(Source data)
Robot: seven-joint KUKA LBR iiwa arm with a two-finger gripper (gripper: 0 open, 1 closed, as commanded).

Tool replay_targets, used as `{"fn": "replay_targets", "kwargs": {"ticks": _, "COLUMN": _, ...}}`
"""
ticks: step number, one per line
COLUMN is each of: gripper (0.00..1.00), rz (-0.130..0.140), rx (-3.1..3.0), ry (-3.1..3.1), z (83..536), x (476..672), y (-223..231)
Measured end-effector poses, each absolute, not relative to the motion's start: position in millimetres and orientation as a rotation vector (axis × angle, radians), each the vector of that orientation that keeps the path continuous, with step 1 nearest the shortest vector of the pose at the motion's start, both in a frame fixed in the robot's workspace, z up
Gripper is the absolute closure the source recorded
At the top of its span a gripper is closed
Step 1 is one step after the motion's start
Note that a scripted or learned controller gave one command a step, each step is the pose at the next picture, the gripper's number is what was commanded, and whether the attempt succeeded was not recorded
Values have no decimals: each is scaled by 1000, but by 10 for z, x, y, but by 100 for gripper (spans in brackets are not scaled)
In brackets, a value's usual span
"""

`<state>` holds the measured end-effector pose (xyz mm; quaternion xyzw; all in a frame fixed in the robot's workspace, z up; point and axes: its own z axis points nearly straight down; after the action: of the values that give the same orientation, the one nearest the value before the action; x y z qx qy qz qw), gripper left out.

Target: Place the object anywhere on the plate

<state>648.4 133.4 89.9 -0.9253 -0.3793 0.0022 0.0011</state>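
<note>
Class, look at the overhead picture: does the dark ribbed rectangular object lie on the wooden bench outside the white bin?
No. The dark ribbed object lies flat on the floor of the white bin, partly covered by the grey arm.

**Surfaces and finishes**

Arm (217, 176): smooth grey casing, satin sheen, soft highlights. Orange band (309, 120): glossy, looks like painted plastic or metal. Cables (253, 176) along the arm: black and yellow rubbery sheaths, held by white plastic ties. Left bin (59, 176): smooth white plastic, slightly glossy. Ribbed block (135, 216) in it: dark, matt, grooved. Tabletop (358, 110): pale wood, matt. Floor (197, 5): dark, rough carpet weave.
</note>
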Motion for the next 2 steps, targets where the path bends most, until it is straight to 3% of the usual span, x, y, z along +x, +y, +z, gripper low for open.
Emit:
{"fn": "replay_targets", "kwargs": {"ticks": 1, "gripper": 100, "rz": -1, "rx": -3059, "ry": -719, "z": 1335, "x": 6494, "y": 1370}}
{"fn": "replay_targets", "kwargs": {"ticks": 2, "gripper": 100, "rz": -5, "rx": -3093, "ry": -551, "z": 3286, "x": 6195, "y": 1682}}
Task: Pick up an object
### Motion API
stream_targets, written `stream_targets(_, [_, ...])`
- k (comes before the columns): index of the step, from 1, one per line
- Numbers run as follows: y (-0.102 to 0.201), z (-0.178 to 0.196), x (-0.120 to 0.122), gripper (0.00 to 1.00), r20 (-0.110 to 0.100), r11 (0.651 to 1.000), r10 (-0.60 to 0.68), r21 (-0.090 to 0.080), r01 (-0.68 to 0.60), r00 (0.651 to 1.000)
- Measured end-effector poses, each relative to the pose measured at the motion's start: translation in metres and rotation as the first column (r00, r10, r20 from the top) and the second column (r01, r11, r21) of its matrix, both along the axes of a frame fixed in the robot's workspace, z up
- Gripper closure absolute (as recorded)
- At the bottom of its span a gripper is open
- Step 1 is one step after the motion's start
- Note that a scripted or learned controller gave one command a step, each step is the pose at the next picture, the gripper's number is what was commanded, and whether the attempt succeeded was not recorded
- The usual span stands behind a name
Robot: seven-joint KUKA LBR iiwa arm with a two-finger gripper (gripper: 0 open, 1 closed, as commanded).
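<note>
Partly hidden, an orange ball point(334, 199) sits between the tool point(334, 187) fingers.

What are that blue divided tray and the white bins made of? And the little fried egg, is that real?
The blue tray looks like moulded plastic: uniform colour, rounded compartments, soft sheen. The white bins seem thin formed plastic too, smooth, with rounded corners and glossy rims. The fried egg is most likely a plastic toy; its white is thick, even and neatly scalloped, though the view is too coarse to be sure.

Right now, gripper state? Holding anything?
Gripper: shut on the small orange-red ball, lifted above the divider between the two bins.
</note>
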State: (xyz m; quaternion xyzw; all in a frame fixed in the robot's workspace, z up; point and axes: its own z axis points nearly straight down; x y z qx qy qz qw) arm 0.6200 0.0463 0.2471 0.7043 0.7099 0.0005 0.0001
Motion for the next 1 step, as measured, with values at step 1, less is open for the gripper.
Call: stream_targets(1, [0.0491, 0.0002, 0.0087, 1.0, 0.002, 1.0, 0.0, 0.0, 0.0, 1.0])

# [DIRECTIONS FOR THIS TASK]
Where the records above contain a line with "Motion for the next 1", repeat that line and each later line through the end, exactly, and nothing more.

# [RESPONSE TO THE EXERCISE]
Motion for the next 1 step, as measured, with values at step 1, less is open for the gripper.
Call: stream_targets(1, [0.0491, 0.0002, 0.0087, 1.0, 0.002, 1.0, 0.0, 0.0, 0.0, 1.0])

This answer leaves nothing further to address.